If you and others object to this so strongly, because suddenly conversation becomes impossible if one uses terms in a specific and unambiguous way that you don't agree with, let's not allow it to interfere with our communication. Give me a word. Give me a word and I will use it. you pick the fucking word to encapsulate "a person who is motivated to grossly abuse my trust and their authority in an attempt to fuck with my child's head, damaging their sexuality and their sanity, in secret and against my expressed wishes, to a degree that makes keeping them and anyone who associates with or supports them as far away from anyone I care about as possible", and scout's honor I will use that word unfailingly from now on. I will even translate quotes from others into that word, because I sincerely believe that is the idea most of them are trying to communicate.

This offer is open to any blue here. Pick the word that you think fairly encapsulates the above concept, and you will never hear "groomer" from me again. Make it as anodyne as you like, as anodyne as possible; it will pick up all the negative affect it needs in very short order.

(8 letters or less please for convenience, please and thank you.)

"Recruiter" is nine letters.

That works just fine for me. Done and done.

Expanding it explicitly to “trans recruiters” the first time in a post/reply should work pretty darn well, like my verbose replacement for “woke”: “purity spiral progressives.” It’s descriptive without being pejorative.

I’ll probably use it too, except in the cases where instances of clear sexual grooming occur, like taking kids to strip clubs or giving them pornographic books in schools.

I really, really like "purity spiral progressives" as a substitute for "woke." I must be one of the most prominent complainers around here about "woke" as a term, but, gosh, "purity spiral progressives" is just precise. It tells me exactly what you're referring to and why you think it's bad.

It probably helps that I also agree with you that purity spirals are both common and pernicious amongst people with views similar to mine. You say "woke" and I say "Well, okay, do you mean me or not?" You say "purity spiral" and I say "Oh, yes, big problem, yup, I can follow what you're complaining about."

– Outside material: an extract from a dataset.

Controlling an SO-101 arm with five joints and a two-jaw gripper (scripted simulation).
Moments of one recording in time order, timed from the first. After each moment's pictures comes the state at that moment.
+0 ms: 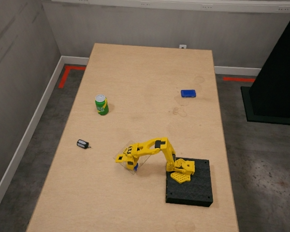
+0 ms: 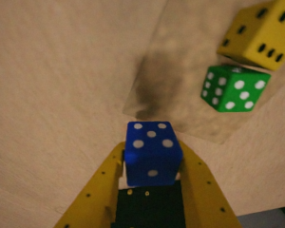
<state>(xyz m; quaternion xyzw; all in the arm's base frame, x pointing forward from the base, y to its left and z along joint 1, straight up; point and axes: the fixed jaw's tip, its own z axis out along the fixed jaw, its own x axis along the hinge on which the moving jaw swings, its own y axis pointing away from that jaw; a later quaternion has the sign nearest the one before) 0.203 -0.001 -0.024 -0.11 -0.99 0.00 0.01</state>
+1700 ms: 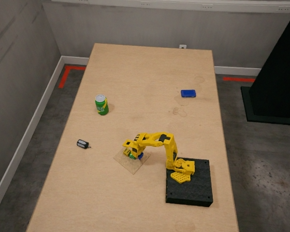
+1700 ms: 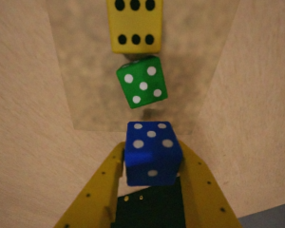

I am less enthused by "trans recruiters." It's better than "groomers" by a long shot, and it shares the trait of telling me what you're concerned about (namely, I assume, causing people to be transgender who otherwise would be perfectly happy as they are). It's awkward in that nobody believes themselves to be "recruiting" transgender people, so you're describing your interpretation of their behaviour in terms that imply that it is their interpretation of their behaviour when it is not. I think it ends up being keyed more closely to your specific political beliefs, as a result. I can't know who is a "trans recruiter" without knowing which behaviours you think will have the effect of creating transgender people out of people who would have been otherwise happy. There are a wide range of views on that subject, so different people are going to use the word to refer to widely different sets of people.

Still, I appreciate your efforts to find more precise terminology.

It’s not necessarily “otherwise happy” kids I’m worried for, it’s kids at that stage where they’re discovering unexpected feelings about bodies and trying to pattern-match it to what the adults around them have been teaching them.

If they’ve been told happy things about switching gender being as easy as changing Tip to Ozma, they might endure the hormones in good faith until they figure out it was just bad pattern-matching and stop, at which point they might be sterile or otherwise physically disordered.